TASK ITEM:
Copy the listing exactly, please, and keep every picture out of it.

..............................

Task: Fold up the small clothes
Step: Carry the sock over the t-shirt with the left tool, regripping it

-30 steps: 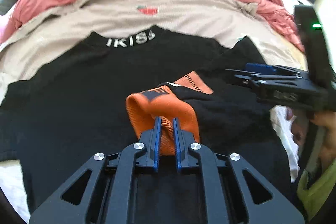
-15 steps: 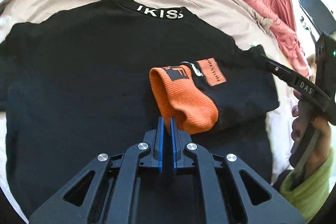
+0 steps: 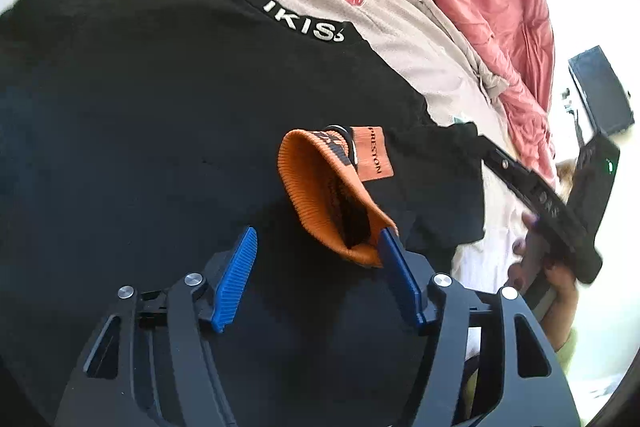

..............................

RESPONSE BOX:
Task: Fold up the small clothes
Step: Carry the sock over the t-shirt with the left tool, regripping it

-30 steps: 
-15 steps: 
+0 steps: 

Nothing else remains in this exercise.